◆ **Your instructions**:
A complete answer lists every line of the entries below where the string "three" appears.

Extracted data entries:
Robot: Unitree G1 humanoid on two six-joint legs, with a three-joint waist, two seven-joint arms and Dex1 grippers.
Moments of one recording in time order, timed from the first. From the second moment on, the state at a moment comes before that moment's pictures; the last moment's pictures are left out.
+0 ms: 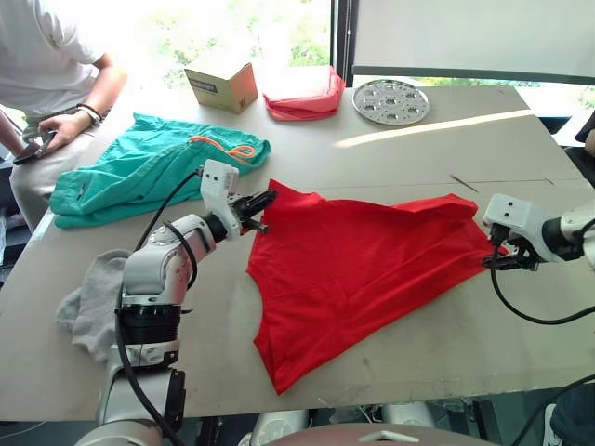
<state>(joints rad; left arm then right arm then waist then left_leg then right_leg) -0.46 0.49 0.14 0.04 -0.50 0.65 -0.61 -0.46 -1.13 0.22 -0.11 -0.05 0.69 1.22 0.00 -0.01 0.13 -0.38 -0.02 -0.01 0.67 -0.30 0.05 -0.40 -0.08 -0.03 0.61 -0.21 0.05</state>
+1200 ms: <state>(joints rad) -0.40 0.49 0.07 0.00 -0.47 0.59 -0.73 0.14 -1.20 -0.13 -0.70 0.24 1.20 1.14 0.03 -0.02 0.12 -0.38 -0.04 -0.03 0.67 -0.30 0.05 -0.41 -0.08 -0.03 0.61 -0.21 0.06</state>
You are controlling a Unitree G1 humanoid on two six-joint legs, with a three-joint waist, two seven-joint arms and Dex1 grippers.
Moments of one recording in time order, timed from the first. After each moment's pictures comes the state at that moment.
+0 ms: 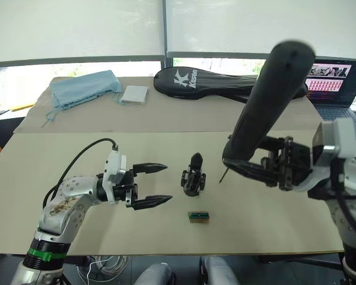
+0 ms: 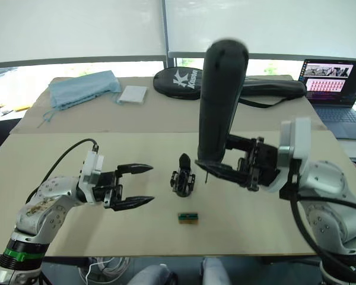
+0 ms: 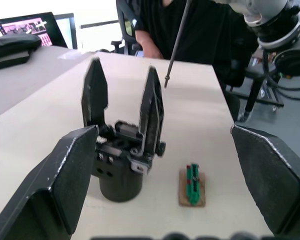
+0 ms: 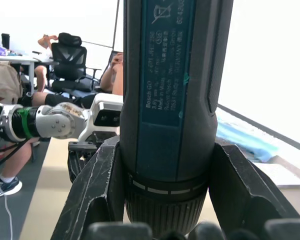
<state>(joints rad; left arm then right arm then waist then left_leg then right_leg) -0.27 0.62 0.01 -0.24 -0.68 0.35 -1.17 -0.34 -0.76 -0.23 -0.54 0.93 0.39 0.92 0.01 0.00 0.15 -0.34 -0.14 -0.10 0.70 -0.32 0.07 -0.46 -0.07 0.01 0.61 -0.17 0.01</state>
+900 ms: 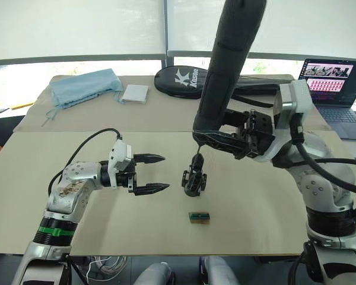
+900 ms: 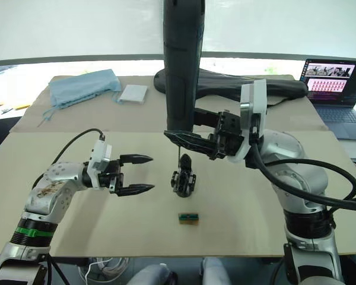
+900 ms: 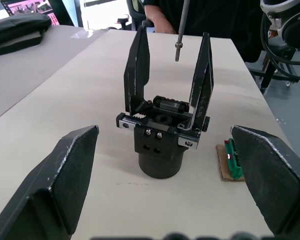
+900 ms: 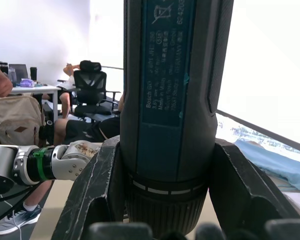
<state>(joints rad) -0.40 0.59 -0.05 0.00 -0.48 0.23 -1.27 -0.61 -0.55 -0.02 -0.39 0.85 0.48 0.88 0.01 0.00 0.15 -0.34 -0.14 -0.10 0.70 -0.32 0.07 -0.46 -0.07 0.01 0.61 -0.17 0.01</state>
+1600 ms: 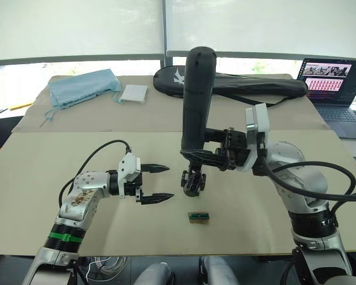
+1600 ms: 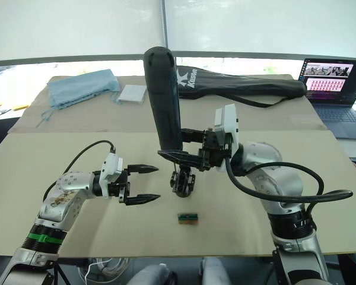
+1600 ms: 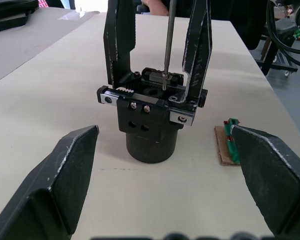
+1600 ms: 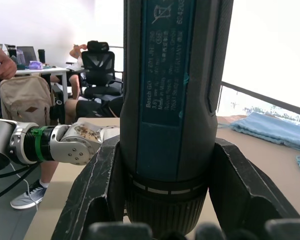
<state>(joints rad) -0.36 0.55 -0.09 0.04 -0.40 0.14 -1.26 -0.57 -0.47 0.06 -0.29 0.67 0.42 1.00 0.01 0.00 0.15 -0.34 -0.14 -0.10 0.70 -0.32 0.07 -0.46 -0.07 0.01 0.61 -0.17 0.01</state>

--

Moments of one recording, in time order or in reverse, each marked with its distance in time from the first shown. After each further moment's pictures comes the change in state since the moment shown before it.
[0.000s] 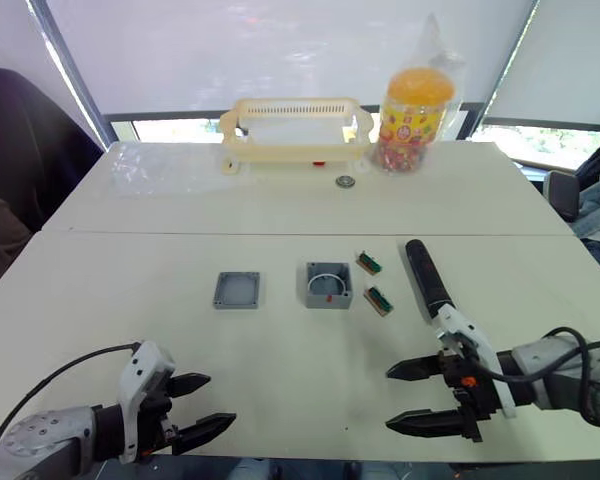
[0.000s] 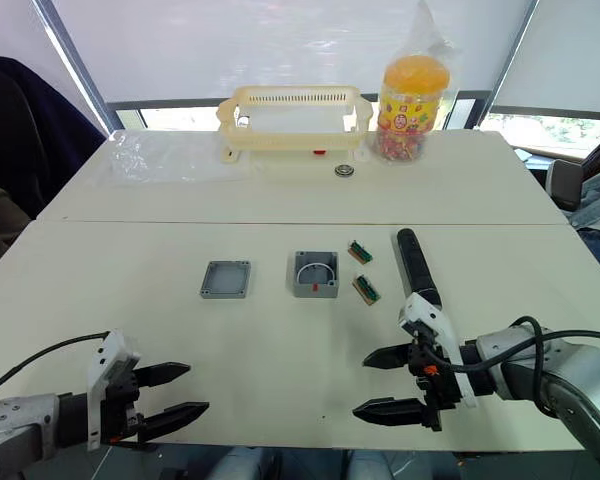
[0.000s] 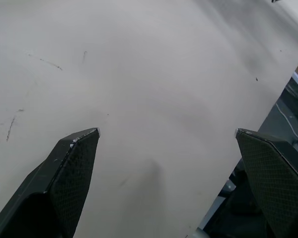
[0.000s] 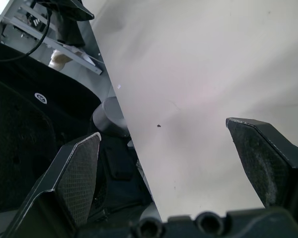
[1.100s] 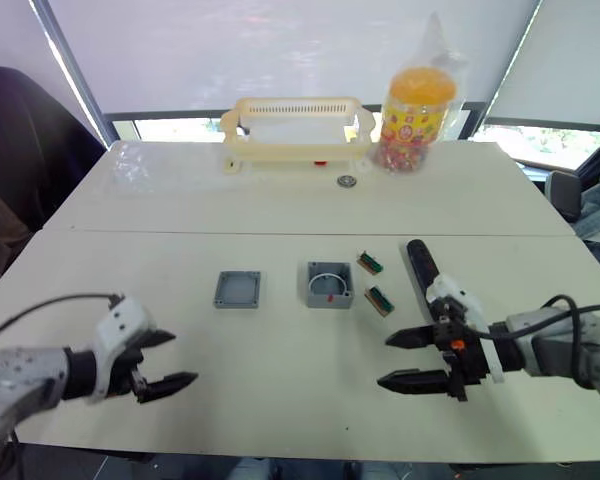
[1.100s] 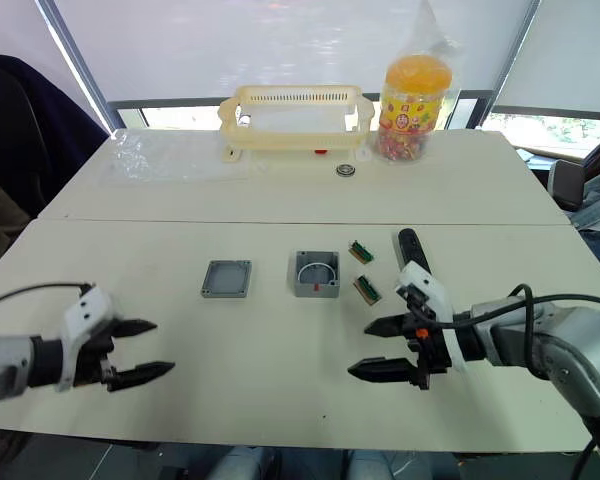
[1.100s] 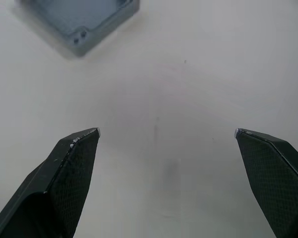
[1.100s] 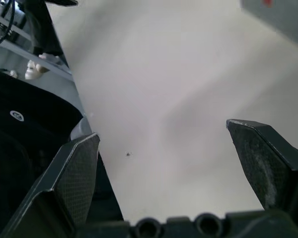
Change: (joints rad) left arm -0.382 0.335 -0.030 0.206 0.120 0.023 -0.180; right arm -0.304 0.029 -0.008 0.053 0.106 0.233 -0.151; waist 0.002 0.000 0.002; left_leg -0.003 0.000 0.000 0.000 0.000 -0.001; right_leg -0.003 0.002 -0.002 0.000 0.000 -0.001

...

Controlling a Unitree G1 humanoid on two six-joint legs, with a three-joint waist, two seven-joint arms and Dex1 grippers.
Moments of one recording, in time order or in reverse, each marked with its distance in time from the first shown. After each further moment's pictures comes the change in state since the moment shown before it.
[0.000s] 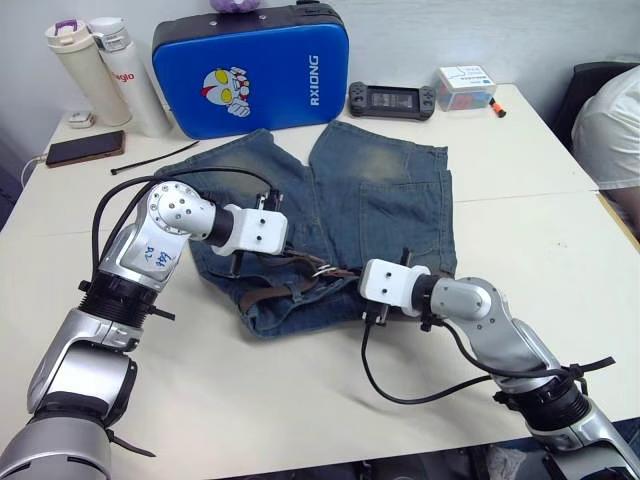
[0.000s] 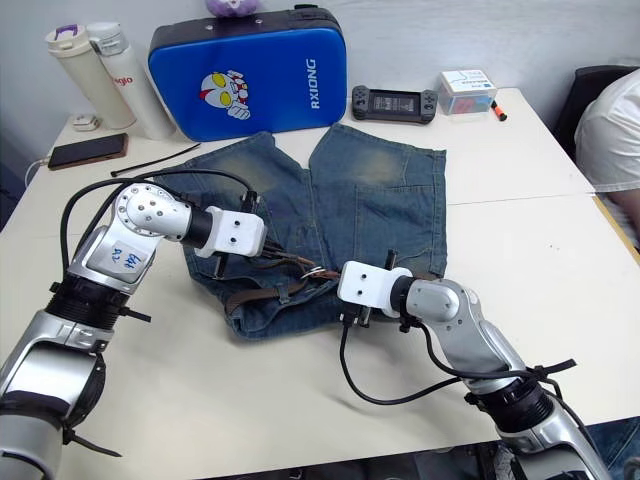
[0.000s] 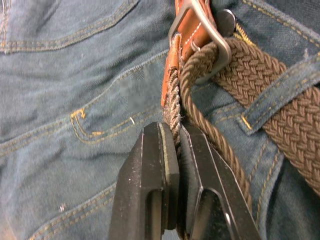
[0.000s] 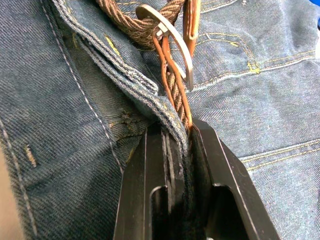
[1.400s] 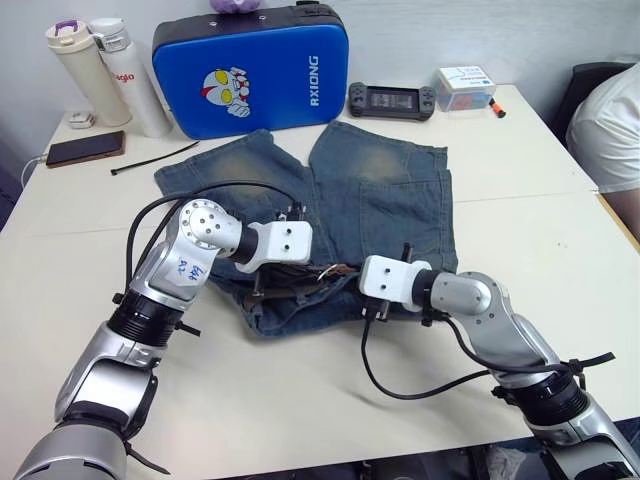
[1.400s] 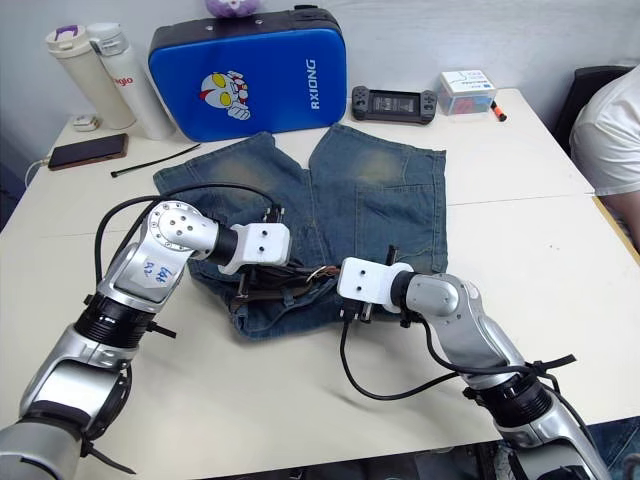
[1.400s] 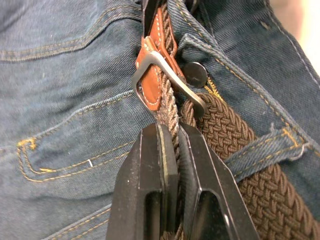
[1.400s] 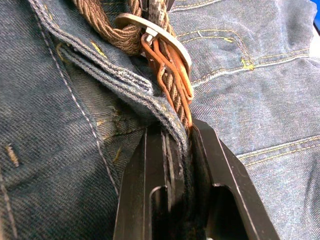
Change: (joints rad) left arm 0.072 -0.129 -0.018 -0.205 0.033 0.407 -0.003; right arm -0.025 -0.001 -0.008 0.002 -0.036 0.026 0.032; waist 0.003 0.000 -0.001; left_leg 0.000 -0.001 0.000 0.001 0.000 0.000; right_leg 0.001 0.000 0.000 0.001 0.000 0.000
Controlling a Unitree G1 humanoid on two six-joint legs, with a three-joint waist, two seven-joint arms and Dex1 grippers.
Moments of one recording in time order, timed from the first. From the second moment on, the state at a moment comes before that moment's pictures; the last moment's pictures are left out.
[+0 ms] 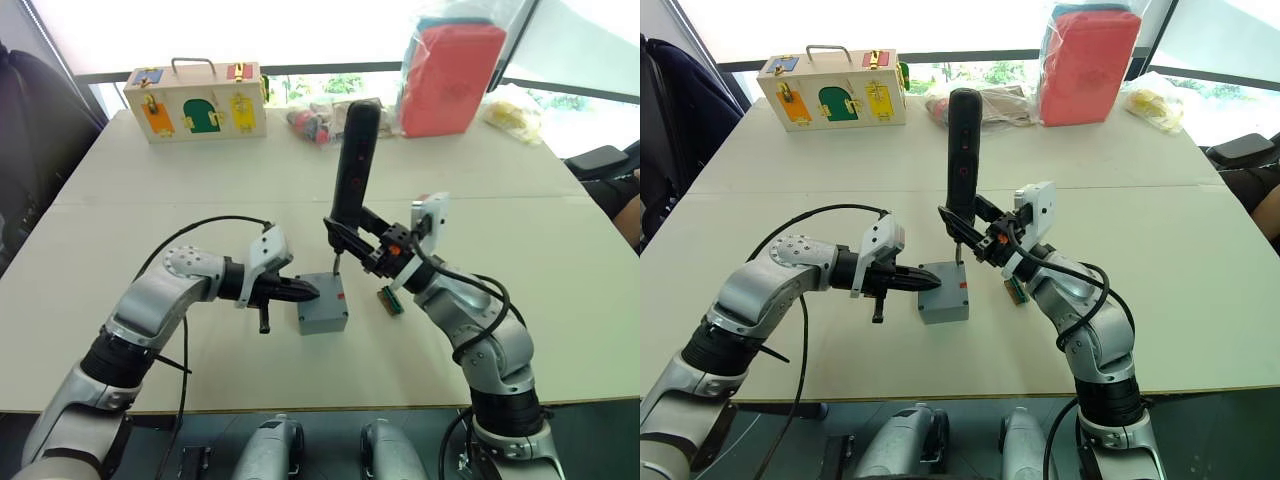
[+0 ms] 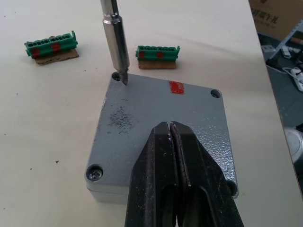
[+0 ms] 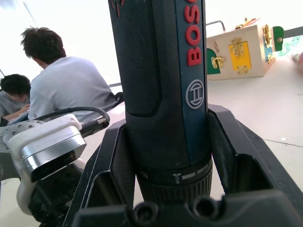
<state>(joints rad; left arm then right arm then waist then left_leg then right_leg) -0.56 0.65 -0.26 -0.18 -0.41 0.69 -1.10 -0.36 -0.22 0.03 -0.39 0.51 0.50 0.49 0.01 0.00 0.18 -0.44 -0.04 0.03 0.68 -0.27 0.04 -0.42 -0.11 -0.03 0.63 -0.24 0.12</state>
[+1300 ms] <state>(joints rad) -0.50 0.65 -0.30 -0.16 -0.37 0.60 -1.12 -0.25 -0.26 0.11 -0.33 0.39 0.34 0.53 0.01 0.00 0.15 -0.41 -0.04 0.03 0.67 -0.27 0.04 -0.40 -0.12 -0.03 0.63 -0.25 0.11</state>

◆ **Output for this exercise**:
Robot: Unitree G1 humanoid on two six-joint legs, with a three-joint waist, two seven-joint arms and Dex1 grippers.
You are controlling a Unitree G1 humanoid on two six-joint legs, with a three-joint waist, two seven-joint arms and Dex1 grippers.
Controlling a Unitree G1 humanoid on two six-joint legs, with a three-joint waist, two seven-joint arms and Dex1 grippers.
Controlling a Unitree G1 humanoid on two six-joint legs, with a three-joint waist, two seven-joint arms and Dex1 grippers.

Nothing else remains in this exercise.